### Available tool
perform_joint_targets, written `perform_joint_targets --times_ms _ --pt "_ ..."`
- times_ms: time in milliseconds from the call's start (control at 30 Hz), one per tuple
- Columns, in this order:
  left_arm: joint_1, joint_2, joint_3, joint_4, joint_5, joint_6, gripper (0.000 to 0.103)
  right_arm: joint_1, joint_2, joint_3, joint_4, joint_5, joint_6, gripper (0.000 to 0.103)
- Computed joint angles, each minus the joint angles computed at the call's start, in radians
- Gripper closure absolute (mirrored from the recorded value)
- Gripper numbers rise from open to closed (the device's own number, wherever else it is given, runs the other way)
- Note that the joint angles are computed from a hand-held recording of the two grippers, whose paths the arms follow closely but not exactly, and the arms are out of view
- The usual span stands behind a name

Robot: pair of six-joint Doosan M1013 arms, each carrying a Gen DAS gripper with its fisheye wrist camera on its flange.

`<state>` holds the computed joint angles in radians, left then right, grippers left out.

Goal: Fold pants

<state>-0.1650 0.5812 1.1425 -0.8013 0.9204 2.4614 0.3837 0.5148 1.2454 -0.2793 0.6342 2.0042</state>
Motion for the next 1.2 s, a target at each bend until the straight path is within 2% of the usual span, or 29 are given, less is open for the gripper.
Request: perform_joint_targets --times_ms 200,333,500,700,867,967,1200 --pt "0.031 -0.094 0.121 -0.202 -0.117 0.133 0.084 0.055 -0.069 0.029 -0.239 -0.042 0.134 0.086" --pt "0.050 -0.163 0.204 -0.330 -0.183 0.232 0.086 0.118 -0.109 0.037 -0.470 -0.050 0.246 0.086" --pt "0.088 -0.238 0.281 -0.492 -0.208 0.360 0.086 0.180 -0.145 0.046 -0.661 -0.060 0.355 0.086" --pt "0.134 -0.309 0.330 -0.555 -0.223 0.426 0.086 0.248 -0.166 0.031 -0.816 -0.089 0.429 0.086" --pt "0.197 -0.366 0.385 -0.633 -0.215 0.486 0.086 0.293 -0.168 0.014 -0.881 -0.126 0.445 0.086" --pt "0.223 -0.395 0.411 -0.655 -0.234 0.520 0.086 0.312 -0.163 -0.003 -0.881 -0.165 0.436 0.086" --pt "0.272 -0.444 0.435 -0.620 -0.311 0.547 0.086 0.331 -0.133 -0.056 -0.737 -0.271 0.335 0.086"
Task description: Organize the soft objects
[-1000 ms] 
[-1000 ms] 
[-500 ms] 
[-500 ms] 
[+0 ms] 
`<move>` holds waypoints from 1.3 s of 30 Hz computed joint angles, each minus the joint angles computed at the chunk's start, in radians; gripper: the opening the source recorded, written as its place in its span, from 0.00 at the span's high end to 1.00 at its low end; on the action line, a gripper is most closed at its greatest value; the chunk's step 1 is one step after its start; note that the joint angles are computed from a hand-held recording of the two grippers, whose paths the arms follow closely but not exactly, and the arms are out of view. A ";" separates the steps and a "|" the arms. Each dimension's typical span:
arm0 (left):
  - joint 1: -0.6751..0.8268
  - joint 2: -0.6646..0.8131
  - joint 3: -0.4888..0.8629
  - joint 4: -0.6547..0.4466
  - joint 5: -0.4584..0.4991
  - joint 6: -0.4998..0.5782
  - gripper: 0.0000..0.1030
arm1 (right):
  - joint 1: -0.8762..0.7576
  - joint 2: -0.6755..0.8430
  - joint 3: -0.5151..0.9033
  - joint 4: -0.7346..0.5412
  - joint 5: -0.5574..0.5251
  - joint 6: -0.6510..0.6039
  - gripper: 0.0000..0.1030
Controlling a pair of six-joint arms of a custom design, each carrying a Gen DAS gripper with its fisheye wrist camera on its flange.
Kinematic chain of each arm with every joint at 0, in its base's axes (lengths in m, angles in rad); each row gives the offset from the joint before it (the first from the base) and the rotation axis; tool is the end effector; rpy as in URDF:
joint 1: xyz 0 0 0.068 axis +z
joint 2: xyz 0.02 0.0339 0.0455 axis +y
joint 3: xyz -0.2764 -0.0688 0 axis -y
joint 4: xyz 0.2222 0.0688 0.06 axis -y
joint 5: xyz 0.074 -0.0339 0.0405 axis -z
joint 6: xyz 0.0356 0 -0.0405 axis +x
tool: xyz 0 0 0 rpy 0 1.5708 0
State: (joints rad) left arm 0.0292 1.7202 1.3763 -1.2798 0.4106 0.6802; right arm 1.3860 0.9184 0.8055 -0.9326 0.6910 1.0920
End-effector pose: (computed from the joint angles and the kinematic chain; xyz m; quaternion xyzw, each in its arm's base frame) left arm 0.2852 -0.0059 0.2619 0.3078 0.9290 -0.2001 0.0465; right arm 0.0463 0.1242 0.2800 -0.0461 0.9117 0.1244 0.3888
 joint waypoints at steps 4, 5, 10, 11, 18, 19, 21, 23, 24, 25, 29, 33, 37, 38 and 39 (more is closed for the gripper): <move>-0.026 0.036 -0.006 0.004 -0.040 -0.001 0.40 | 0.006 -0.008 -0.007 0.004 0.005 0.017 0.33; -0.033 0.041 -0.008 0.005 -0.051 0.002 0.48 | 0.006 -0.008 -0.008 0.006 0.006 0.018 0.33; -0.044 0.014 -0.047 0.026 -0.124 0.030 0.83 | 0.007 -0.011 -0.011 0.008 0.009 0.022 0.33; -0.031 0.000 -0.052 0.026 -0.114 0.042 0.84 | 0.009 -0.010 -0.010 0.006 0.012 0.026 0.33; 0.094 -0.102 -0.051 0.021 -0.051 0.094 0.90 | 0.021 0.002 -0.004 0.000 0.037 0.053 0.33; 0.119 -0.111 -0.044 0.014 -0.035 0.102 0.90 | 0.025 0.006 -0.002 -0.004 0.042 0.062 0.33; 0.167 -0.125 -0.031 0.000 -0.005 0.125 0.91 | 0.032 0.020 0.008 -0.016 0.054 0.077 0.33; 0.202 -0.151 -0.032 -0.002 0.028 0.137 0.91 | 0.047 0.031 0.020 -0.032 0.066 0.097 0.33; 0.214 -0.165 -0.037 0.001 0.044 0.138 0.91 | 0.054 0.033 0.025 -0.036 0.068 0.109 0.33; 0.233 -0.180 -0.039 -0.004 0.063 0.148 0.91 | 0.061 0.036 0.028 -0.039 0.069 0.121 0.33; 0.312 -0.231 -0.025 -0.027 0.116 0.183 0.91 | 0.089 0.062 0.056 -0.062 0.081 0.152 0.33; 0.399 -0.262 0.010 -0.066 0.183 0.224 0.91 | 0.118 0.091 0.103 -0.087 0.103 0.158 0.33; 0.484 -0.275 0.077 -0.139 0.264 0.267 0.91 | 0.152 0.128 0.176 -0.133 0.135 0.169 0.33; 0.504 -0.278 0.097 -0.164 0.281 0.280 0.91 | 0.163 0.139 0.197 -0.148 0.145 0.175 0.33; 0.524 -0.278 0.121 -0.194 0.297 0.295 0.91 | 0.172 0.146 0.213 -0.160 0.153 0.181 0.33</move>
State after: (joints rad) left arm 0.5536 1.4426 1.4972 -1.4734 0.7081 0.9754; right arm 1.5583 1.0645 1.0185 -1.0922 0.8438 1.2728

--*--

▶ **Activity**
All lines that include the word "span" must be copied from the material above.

▶ **Worked solution**
- The usual span stands behind a name
Motion for the next 1.2 s, a target at each bend until the straight path is within 2% of the usual span, or 29 are given, less is open for the gripper.
`<move>` holds waypoints from 1.3 s of 30 Hz computed joint angles, each minus the joint angles computed at the chunk's start, in radians; gripper: the opening the source recorded, written as its place in its span, from 0.00 at the span's high end to 1.00 at its low end; on the action line, a gripper is most closed at its greatest value; the chunk's step 1 is one step after its start; note that the joint angles are computed from a hand-held recording of the two grippers, whose paths the arms follow closely but not exactly, and the arms are out of view. A ";" separates the steps and a "|" the arms. Each dimension's typical span:

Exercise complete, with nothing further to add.